Problem: Apart from the pictures, the listing is to be returned exactly.
::::::
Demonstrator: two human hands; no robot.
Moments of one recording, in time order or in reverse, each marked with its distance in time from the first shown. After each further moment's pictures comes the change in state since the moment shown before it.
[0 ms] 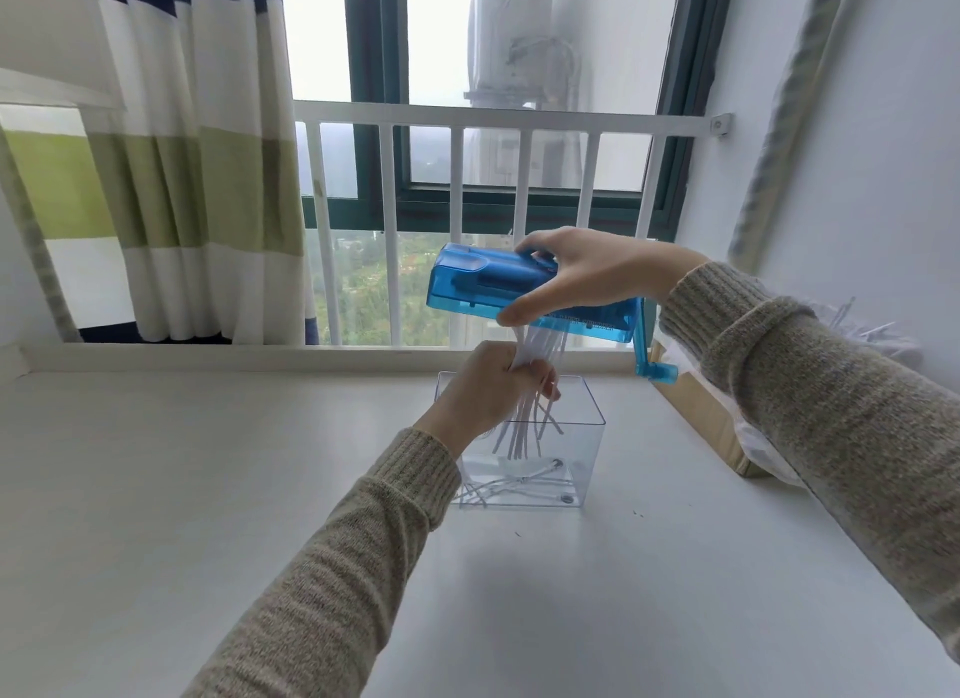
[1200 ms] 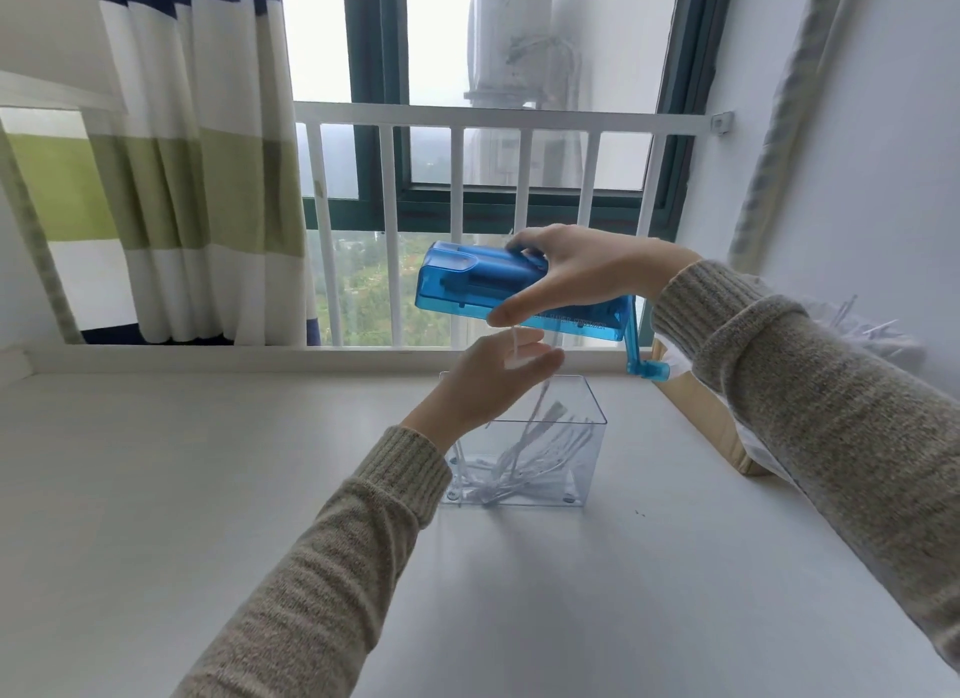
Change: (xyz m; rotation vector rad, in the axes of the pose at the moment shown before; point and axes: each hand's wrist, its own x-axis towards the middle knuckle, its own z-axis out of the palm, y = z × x) left_hand -0.002 0.007 -0.010 0.127 -0.046 0.052; right_hand 0.000 -0.011 0.000 -0.013 0.003 -0.020
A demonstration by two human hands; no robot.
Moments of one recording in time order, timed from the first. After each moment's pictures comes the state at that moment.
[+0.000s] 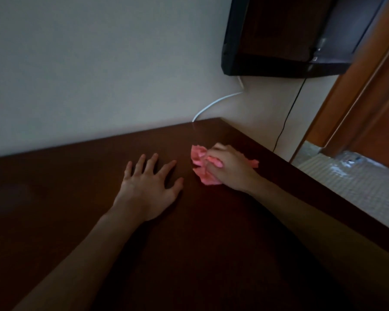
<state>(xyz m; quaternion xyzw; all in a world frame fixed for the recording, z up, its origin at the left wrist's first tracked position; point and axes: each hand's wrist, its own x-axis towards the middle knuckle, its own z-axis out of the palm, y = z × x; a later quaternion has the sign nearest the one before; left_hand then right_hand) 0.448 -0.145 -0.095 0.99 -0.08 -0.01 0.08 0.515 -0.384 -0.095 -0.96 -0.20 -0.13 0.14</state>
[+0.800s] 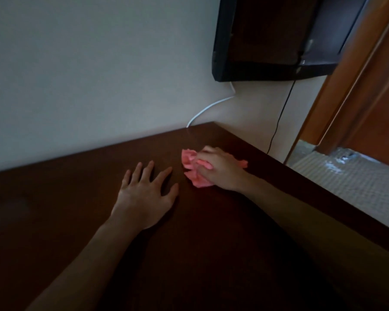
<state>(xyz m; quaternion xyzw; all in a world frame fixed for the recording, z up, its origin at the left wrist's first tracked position) 0.446 -0.146 -0.093 0.99 -0.09 0.00 0.09 0.517 -0.375 -0.089 -0.96 -0.22 -0.12 0.13</state>
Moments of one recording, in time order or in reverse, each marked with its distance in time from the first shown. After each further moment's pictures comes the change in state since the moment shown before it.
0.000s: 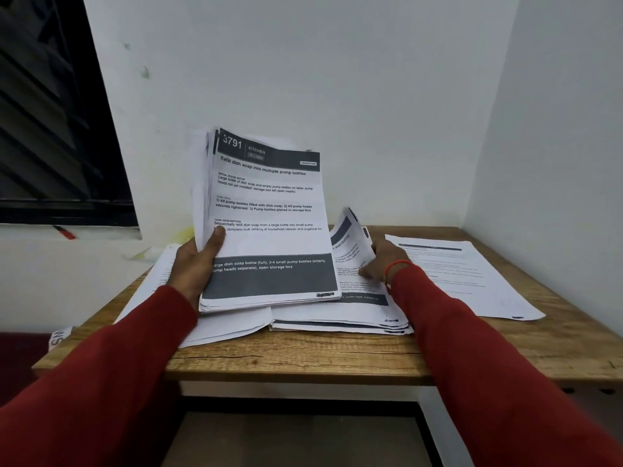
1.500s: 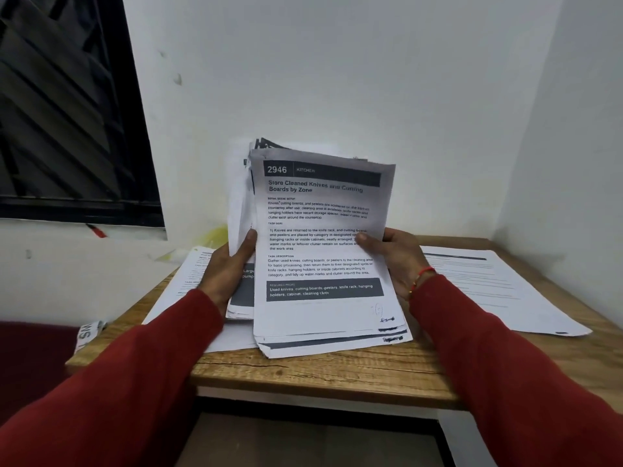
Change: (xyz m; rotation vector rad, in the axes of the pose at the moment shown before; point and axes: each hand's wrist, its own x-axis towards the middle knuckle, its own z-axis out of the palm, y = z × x) left_hand 0.001 0.000 0.001 -0.013 -0.146 -0.074; right_hand -0.020 -0.038 0.006 1.266 -0.194 -0.174
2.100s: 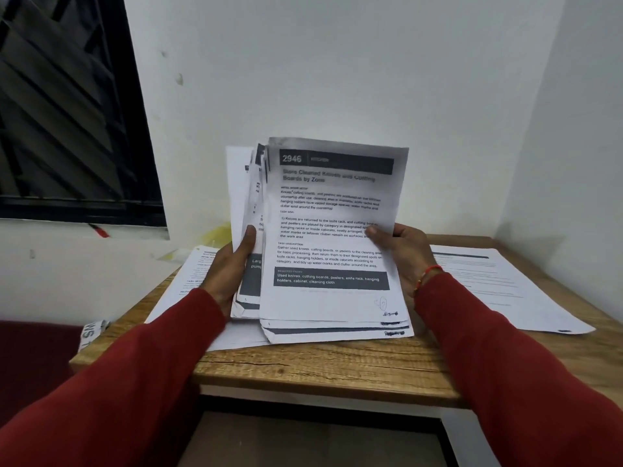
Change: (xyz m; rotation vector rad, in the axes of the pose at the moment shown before) left_hand -0.002 0.000 0.002 -0.085 -0.050 -0.063; right_hand 0.004 -0.002 -0.005 0.023 0.068 -0.055
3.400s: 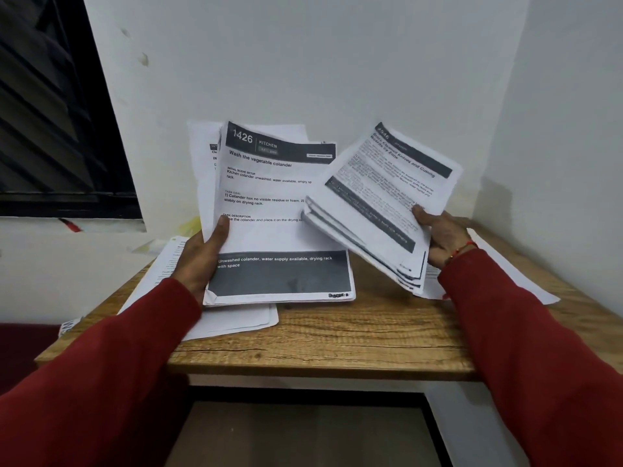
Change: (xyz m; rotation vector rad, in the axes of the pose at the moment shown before) left_hand 0.008 -0.006 -0.005 0.132 0.113 0.097; right_hand 0.019 -0.026 -0.091 0.282 0.079 0.136
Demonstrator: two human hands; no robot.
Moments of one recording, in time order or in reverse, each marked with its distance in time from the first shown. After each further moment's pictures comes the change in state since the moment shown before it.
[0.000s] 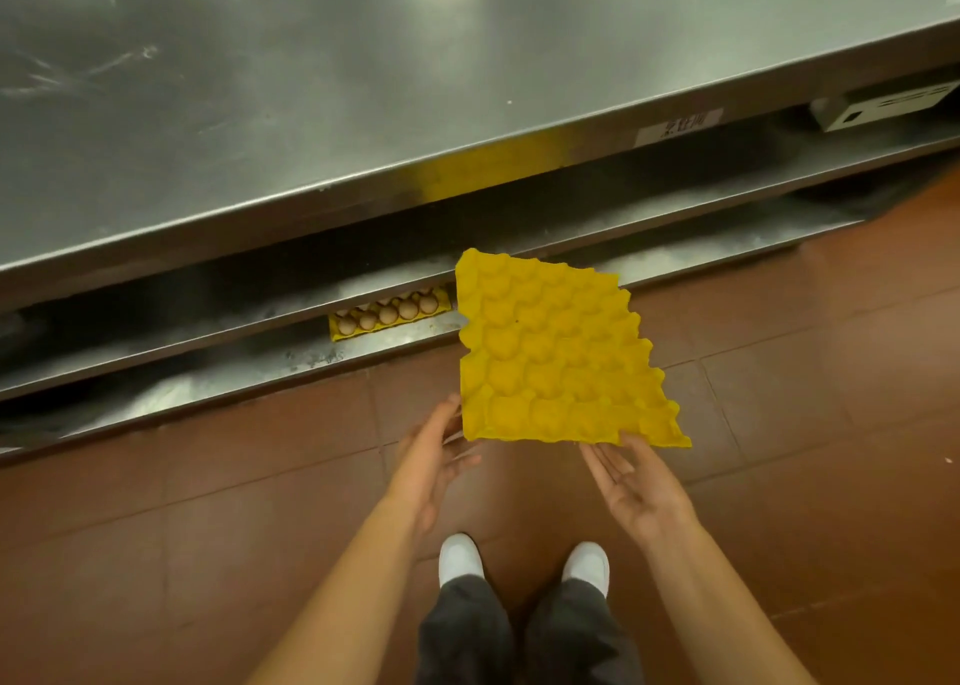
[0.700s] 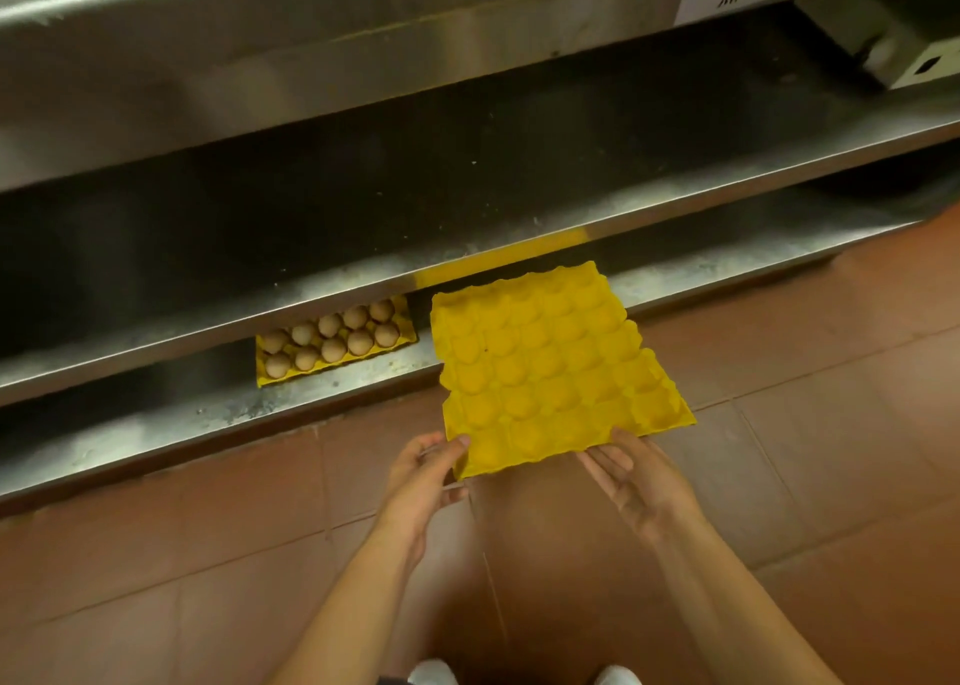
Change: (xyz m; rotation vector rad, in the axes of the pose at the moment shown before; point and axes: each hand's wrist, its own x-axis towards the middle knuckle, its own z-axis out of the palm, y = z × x) left_hand 0.226 -0.098 -0.009 0.185 0.080 0.100; right_hand 0.231 -0.005 -0.023 -0.193 -0.101 -0.154
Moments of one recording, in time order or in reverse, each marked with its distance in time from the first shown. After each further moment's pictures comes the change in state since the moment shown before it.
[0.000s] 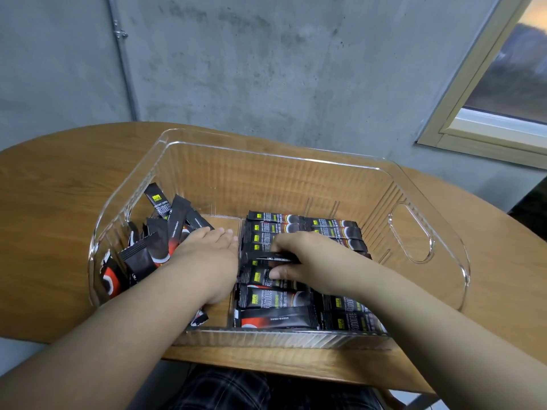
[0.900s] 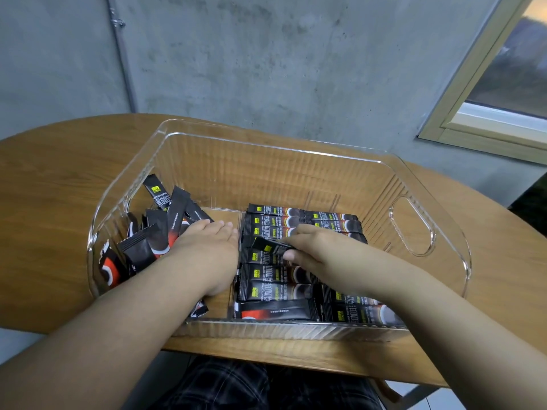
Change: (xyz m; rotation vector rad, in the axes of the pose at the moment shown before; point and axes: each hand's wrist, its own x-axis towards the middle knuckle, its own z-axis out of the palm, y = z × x) left_hand 0.000 -0.001 0.000 0.017 -0.003 0.008; right_hand -0.021 -0.006 -0.013 -0.106 -0.091 -0.004
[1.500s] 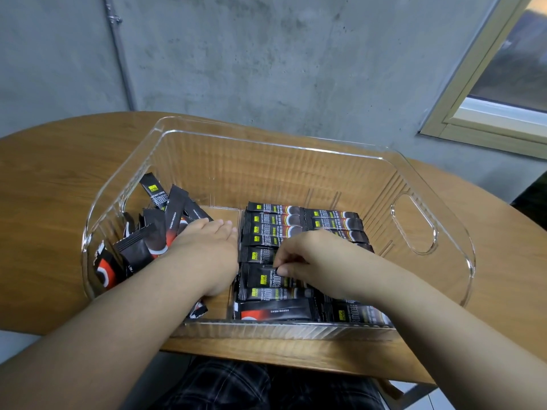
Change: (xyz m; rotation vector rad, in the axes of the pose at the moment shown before) left_hand -0.002 0.001 -0.002 -0.005 -0.004 -0.007; right_hand 0.006 -0.005 0.009 0.091 0.046 0.070
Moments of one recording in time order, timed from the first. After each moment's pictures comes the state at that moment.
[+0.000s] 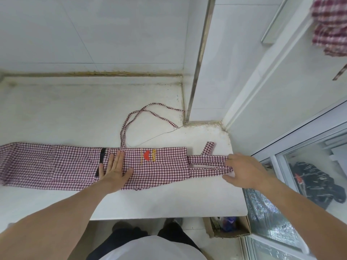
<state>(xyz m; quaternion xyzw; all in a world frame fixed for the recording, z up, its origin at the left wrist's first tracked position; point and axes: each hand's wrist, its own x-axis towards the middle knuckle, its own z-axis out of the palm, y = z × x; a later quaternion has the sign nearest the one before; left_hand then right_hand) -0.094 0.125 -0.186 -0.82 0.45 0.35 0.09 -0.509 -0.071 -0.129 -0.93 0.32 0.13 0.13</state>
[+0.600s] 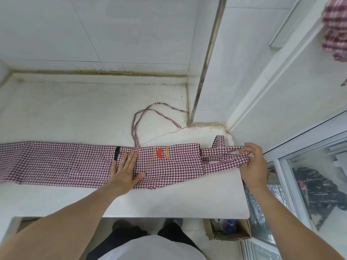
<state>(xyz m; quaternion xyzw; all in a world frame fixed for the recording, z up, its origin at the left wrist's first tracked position) -0.113 0.126 -0.191 -0.78 0.53 0.31 0.08 -0.495 -0.054 -0.144 -0.65 0.61 -0.31 0.33</state>
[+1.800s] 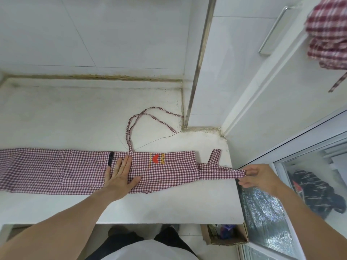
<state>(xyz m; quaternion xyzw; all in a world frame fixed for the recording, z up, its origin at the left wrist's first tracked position) -0.121 0.121 -0.189 -0.80 0.50 0.32 0.09 -0.563 -0.090 -0.143 -0.53 0.60 -0.08 0.59</state>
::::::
Response to this exercise:
Demonstrator: two human hands; no robot.
Moments of one recording, in time order or in reverse, each marked with its distance in time from the first shown. After each further moment's pictures comes the change in state since the moment shown before it.
[0 ms] 
[1200 ms] 
Change: (xyz m; rotation vector rad, in the axes of the pose at the moment shown before; point and axes: each hand's wrist, its own x-axis towards the middle knuckle, its own z-axis out of the palm, y = z × x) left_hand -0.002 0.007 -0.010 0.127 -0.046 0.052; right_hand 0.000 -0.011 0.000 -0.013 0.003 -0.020
A demonstration by two human hands; no robot.
Moments of one recording in time order, timed from the first. After each moment's pictures comes the state at that moment.
[+0.000s] 
<state>(xyz m; quaternion xyzw; all in a world frame fixed for the recording, z up, its origin at the left wrist's first tracked position; point and axes: each hand's wrist, its own x-axis towards the middle knuckle, its own z-axis out of the palm, y = z × x; a later quaternion has the sign nearest the one before; left_hand then right_hand) 0.448 -0.145 -0.095 0.99 -0.08 -0.01 0.08 0.515 -0.384 -0.095 -0.96 -0.20 -0.13 0.14</state>
[+0.800s] 
<state>(xyz m; quaternion xyzw; all in a world frame fixed for the recording, z up, its origin at the left wrist's first tracked position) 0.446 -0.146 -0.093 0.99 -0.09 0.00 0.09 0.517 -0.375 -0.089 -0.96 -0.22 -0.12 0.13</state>
Moments of one recording, in time order or in reverse, each marked with its distance in time from the first shown. After each further moment's pictures comes the change in state since the moment shown before it.
0.000s: 
1.500s: 
Change: (xyz m; rotation vector rad, in the axes of the pose at the moment shown before; point and axes: each hand's wrist, its own x-axis towards the middle knuckle, its own z-axis out of the palm, y = z × x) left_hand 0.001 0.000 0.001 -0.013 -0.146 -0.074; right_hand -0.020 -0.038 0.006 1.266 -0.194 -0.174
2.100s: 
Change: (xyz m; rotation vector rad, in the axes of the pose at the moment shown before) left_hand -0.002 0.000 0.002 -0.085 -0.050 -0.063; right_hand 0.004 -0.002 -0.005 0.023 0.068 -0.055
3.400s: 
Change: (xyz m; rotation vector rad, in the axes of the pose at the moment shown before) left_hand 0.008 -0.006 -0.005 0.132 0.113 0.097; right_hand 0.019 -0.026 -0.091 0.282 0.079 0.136
Demonstrator: two human hands; no robot.
Moments of one recording, in time order or in reverse, each marked with its distance in time from the first shown. After each further moment's pictures comes the change in state since the moment shown before it.
[0.000s] 
[0.700s] 
Change: (xyz m; rotation vector rad, in the axes of the pose at the moment shown before; point and axes: each hand's wrist, its own x-axis towards the middle knuckle, its own z-axis out of the palm, y = z × x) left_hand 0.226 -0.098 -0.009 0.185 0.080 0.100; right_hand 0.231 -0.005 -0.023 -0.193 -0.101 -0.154
Moments of one recording, in time order or in reverse, each marked with its distance in time from the first shown. After each further moment's pictures comes the change in state since the moment shown before it.
[0.000s] 
[0.900s] 
Change: (xyz m; rotation vector rad, in the axes of the pose at the moment shown before; point and axes: each hand's wrist, its own x-axis towards the middle knuckle, its own z-axis out of the palm, y = z × x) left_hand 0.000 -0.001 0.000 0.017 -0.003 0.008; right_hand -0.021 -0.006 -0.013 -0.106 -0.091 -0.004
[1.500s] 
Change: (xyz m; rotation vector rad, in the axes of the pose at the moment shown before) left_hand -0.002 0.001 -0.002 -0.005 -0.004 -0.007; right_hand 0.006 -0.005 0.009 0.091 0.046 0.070
Moments of one recording in time order, timed from the first. After each moment's pictures comes the state at that moment.
[+0.000s] 
<state>(xyz m; quaternion xyzw; all in a world frame fixed for the recording, z up, its origin at the left wrist's first tracked position; point and axes: each hand's wrist, its own x-axis towards the middle knuckle, its own z-axis out of the palm, y = z × x; a later quaternion has the sign nearest the one before; left_hand then right_hand) -0.094 0.125 -0.186 -0.82 0.45 0.35 0.09 -0.509 -0.071 -0.129 -0.93 0.32 0.13 0.13</state>
[+0.600s] 
<state>(xyz m; quaternion xyzw; all in a world frame fixed for the recording, z up, its origin at the left wrist's first tracked position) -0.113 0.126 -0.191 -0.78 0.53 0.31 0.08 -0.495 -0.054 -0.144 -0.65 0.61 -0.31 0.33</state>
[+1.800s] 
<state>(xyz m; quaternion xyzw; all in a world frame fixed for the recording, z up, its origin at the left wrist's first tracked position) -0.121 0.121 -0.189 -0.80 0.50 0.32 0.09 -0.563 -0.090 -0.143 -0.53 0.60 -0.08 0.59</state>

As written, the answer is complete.